La quarta sala espone i reperti scoperti nell'insediamento capannicolo dell'età del bronzo di Canticaglione, parzialmente indagato dagli studiosi, limite orientale del territorio di Licata con quello di Bufera. Si tratta di reperti litici (mazze, asce, lame di selce, macinelli) e di ceramica a bande nere su fondo rosso della facies di Castelluccio. Sempre in questa sala fanno bella mostra i reperti di uso domestico del periodo greco ellenistico, provenienti da contrada Solito, Mintina e Agrabona. Da Monte Petrulla, presso lo Stretto, provengono i reperti dell'età del bronzo recuperati presso una vasta necropoli a grotticella artificiale: utensili litici e vasi della cultura castellucciana.
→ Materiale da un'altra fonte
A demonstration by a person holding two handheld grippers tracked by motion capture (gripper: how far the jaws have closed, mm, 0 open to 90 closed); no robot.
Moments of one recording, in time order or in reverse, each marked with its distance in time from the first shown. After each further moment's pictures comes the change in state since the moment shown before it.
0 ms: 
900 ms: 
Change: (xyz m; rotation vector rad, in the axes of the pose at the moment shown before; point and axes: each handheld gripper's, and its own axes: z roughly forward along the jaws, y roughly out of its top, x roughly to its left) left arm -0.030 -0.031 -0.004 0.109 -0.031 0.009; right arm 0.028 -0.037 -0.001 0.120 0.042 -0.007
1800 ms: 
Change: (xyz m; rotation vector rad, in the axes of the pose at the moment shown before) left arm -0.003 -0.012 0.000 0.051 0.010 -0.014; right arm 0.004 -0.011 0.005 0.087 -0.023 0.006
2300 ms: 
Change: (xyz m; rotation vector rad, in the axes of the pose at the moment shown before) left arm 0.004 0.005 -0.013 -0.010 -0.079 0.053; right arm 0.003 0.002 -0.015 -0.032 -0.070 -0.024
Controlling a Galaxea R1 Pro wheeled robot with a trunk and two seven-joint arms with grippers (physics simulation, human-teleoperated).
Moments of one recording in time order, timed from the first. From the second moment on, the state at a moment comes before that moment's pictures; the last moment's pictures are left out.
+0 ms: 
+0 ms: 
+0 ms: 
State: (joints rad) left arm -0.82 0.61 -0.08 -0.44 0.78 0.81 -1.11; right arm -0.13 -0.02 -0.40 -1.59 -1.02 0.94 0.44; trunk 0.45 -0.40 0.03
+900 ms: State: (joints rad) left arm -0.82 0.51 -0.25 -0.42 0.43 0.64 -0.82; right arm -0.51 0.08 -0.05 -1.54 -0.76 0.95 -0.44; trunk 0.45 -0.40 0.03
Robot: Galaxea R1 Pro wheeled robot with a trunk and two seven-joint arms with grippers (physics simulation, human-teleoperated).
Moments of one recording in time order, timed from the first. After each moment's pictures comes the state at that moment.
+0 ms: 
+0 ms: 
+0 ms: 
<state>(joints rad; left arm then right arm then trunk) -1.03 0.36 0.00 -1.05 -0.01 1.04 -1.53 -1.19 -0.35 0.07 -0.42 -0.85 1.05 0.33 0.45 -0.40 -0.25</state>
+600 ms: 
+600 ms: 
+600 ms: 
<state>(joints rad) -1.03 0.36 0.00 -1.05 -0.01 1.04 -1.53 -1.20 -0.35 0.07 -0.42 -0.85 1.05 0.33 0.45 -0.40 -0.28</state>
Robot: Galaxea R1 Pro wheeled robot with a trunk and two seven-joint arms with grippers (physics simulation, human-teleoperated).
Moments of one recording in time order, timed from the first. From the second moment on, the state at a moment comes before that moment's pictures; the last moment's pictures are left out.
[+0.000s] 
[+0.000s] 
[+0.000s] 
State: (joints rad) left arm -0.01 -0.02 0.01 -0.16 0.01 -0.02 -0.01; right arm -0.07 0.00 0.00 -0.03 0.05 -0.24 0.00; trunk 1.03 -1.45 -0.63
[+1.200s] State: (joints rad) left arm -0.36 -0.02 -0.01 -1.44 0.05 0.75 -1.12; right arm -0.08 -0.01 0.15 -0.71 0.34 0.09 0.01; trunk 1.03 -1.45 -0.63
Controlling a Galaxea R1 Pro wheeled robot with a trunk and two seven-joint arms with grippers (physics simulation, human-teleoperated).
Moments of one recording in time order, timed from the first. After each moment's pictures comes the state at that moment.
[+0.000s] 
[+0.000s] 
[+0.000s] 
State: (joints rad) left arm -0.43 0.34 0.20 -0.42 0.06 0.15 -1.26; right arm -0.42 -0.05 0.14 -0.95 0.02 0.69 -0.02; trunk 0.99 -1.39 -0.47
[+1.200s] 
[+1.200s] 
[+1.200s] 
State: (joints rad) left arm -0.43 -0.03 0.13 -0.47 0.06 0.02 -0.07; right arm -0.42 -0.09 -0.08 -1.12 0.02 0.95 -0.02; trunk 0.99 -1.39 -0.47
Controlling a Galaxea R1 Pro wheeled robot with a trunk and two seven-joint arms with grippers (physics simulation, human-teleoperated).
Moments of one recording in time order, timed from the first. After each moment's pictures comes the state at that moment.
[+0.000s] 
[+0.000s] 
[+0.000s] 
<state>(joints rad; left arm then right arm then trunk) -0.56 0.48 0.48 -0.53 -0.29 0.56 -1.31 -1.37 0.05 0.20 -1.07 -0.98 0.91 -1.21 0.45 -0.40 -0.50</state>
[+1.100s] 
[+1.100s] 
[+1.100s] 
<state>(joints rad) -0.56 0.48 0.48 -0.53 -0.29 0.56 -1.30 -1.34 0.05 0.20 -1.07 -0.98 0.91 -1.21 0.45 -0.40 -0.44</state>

Nella quinta sala sono esposti i reperti dello scavo fatto a Madre Chiesa, contrada a 10 km. ad ovest da Licata e a 3 km. dal mare di Gaffe, dove è stato portato alla luce un agglomerato di capanne del Medio Bronzo della cultura di Tapsos. La sesta sala ospita i reperti del villaggio, della necropoli e del santuario della cultura di Castellucio del Bronzo Antico, scoperto alla Muculufa, un'altura sul Salso a 20 km. dalla foce. Sono fruttiere su basso piede e brocche con colletto cilindrico, fruttiere su alto piede ed attingitoi. Nell'atrio del chiostro della Badia sono custoditi numerosi elementi architettonici dell'abitato greco di Monte Sant'Angelo (capitelli, colonne, frammenti di trabeazione, macine in pietra lavica), vari sarcofagi provenienti dal convento del Carmine e due interessanti gruppi statuari di ottima fattura e di grande pregio artistico: la Madonna del Soccorso del 1470, della scuola del Gagini, alta cm. 110 e posta su un basamento ottagonale. Proviene dall'aula consiliare del Municipio, ma appartiene alla chiesa del Soccorso dei PP. Agostiniani non più esistente e le quattro Virtù Cardinali (alt. cm. 116) in marmo bianco del sec. XV, opera certa del lombardo Pietro di Bonitate o Boutade, attivo in Sicilia dal 1466 al 1501. Provengono dal convento del Carmine ed appartengo alla struttura di un maestoso sarcofago.